Como Joe Henderson o Sonny Rollins, los años parecen haberle dado al Gato otra vida además de las siete que ya se sabe van viviendo los gatos. El es de los que no ha temido irlas gastando, en lo que fuera. Tal vez porque sabe que aunque los gatos también mueren, o se cree que mueren, en realidad no es así: sólo se esfuman, se van borrando lentamente como aquel gato de Lewis Caroll.

Decíamos que no se sabe con exactitud su edad. Pudo nacer en el '32, o en el '33, o quizá, como dice un diccionario del free jazz, en 1935. Cuando en su interpretación singular de "Las hojas Muertas" caminaba el escenario de extremo a extremo, lentamente, buscando esa nota lo mismo que un felino busca su presa, uno se convence que estos bichos tan queribles no tienen edad.

En el lugar de la escalinata donde estábamos sentados, cerca de una niña que siguió con su cuerpo todo lo que escuchó, un señor de gorra y bigotes, nos dijo: "Vio. No sólo mantiene el sonido intacto. Está mejor que nunca". Y es así, digan lo que digan aquellos que no saben escuchar o escuchan la música sin ningún amor. Y para escucharla usan un único sentido, el de la inteligencia. Y ese no basta.

(Dejemos para este paréntesis algunos reparos. Hubo fallas en el sonido. En un momento el pianista se levantó y dejó de tocar hasta que arreglaron los problemas técnicos que tenía con el parlante monitor. Lo mismo pasó con el bajista y con el percusionista).

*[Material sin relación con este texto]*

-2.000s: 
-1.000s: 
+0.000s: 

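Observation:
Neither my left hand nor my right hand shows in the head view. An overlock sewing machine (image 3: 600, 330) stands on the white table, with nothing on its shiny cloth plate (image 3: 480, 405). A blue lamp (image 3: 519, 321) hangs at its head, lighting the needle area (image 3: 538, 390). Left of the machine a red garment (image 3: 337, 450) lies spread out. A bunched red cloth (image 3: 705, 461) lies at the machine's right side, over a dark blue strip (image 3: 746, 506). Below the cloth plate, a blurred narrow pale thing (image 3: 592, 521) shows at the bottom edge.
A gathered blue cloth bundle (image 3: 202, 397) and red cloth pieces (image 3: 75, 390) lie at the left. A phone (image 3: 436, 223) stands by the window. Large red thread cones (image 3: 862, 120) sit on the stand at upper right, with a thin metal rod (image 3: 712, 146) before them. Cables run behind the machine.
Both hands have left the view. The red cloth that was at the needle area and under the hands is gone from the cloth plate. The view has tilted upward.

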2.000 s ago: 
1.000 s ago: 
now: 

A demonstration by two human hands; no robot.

Otra cosa. En la vieja revista Patoruzú los comentarios de cine tenían una viñeta, un perrito simpatiquísimo que aparecía aburrido, alegre, muy feliz, tapándose los ojos con las manitos, etcétera. Si yo supiera dibujar, bosquejaría la figura de aquel perrito brincando de alegría, como ante un hueso rítmico y muy sabroso.